**Task objective**
Look below for the line containing "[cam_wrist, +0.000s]" and the line containing "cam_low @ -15", then set down both and every line between them exactly, without pictures.

**Task input**
*** Block opens ***
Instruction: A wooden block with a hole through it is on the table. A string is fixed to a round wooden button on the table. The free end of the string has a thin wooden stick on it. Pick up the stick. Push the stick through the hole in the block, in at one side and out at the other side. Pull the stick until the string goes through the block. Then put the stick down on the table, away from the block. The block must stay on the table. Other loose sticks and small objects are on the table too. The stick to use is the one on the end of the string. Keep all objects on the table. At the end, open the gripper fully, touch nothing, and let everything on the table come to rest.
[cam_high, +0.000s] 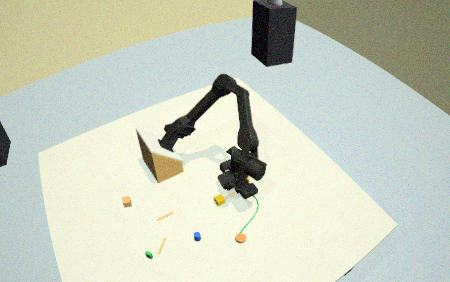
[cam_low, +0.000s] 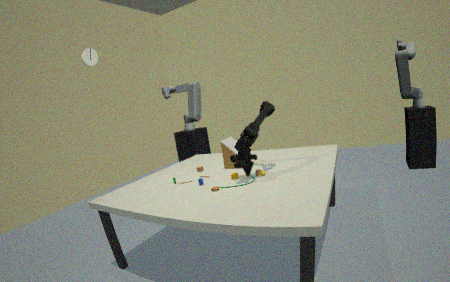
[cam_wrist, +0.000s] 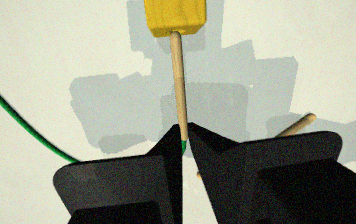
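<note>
My gripper tip is now 8 cm to the left of the yellow block and 1 cm short of it. From my gripper tip the other things lie so: thin wooden stick 1 cm to the right; then round wooden button 20 cm ahead, 8 cm to the right, 1 cm below; then tan cylinder 5 cm behind, 4 cm to the left.
</note>
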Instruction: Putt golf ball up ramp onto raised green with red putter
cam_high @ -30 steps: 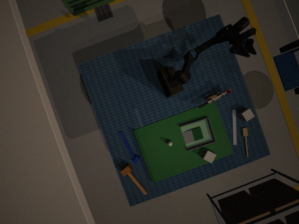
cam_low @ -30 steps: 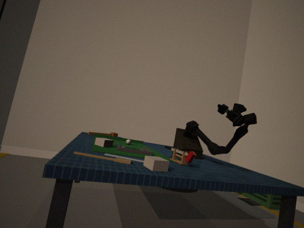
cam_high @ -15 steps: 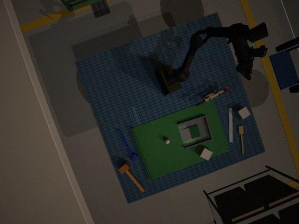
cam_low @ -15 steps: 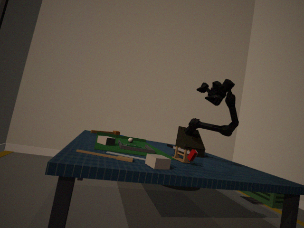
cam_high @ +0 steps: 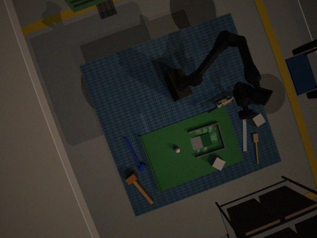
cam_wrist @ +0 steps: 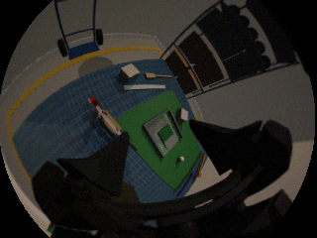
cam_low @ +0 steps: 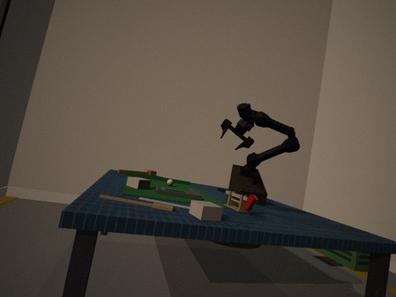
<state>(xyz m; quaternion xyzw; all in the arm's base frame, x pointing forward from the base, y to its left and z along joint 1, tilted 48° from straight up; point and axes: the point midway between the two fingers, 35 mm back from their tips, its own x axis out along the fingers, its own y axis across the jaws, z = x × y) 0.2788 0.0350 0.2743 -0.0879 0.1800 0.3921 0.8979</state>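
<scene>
The red putter lies 50 mm behind my gripper tip, 60 mm to the left of it and 240 mm below it. The rest, counted from my gripper tip: green turf mat (170 mm ahead, 310 mm to the right, 300 mm below); then white golf ball (120 mm ahead, 430 mm to the right, 280 mm below); then blue putter (10 mm ahead, 740 mm to the right, 290 mm below).
</scene>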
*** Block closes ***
**Expected answer**
[cam_wrist, +0.000s] 
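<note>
My gripper tip is now 8 cm to the left of the yellow block and 1 cm short of it. From my gripper tip the other things lie so: thin wooden stick 1 cm to the right; then round wooden button 20 cm ahead, 8 cm to the right, 1 cm below; then tan cylinder 5 cm behind, 4 cm to the left.
</note>
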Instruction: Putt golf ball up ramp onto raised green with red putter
cam_high @ -30 steps: 
cam_low @ -30 steps: 
cam_high @ -15 steps: 
cam_low @ -15 steps: 

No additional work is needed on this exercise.